What is needed is an exact copy of every entry below.

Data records
╔══
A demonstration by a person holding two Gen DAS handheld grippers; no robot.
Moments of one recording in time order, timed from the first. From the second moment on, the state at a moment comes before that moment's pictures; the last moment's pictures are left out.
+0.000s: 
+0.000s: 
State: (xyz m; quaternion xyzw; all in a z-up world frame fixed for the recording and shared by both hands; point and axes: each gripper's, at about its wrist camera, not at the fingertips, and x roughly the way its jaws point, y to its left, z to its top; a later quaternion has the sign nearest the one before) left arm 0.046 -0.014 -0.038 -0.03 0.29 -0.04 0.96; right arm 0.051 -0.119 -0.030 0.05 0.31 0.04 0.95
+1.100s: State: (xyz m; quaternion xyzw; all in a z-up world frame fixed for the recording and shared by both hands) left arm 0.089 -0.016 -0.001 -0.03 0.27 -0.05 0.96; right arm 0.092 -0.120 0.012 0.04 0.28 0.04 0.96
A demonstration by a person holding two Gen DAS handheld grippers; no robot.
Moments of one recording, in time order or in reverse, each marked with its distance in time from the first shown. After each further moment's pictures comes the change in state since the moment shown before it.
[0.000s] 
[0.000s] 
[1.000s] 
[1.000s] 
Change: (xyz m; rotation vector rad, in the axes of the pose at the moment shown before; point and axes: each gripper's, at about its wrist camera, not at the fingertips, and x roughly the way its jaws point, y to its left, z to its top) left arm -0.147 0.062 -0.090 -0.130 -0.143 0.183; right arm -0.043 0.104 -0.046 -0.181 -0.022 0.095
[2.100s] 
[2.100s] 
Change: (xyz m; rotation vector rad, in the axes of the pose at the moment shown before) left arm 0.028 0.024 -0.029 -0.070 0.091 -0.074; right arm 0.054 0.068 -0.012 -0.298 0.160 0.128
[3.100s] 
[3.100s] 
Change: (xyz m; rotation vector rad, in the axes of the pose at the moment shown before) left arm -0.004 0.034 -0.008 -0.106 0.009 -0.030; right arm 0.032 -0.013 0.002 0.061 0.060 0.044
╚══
YOUR RESPONSE →
A demonstration by a person holding two Gen DAS handheld grippers; no robot.
Moments of one recording in time order, timed from the first. From the second moment on, the state at a moment comes before that moment's pictures; the last moment's pictures are left out.
+0.000s: 
+0.000s: 
State: (xyz m; quaternion xyzw; all in a z-up world frame fixed for the recording and shared by both hands; point and axes: each gripper's, at about its wrist camera, not at the fingertips, and x roughly the way its jaws point, y to its left, z to its top; a later quaternion has the sign nearest the one before) left arm 0.046 -0.014 -0.038 -0.03 0.29 -0.04 0.96; right arm 0.051 -0.119 -0.030 0.05 0.31 0.04 0.95
+1.100s: State: (xyz m; quaternion xyzw; all in a z-up world frame fixed for the recording and shared by both hands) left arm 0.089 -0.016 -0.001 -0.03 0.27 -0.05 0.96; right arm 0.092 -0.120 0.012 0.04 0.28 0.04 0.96
A demonstration by a person holding two Gen DAS handheld grippers; no robot.
Moments of one recording, in time order or in reverse, each marked with its distance in time from the first shown. After each further moment's pictures comes the change in state since the moment shown before it.
[0.000s] 
[0.000s] 
[1.000s] 
[1.000s] 
Change: (xyz m; rotation vector rad, in the axes of the pose at the moment shown before; point and axes: each gripper's, at about its wrist camera, not at the fingertips, and x roughly the way its jaws point, y to its left, z to its top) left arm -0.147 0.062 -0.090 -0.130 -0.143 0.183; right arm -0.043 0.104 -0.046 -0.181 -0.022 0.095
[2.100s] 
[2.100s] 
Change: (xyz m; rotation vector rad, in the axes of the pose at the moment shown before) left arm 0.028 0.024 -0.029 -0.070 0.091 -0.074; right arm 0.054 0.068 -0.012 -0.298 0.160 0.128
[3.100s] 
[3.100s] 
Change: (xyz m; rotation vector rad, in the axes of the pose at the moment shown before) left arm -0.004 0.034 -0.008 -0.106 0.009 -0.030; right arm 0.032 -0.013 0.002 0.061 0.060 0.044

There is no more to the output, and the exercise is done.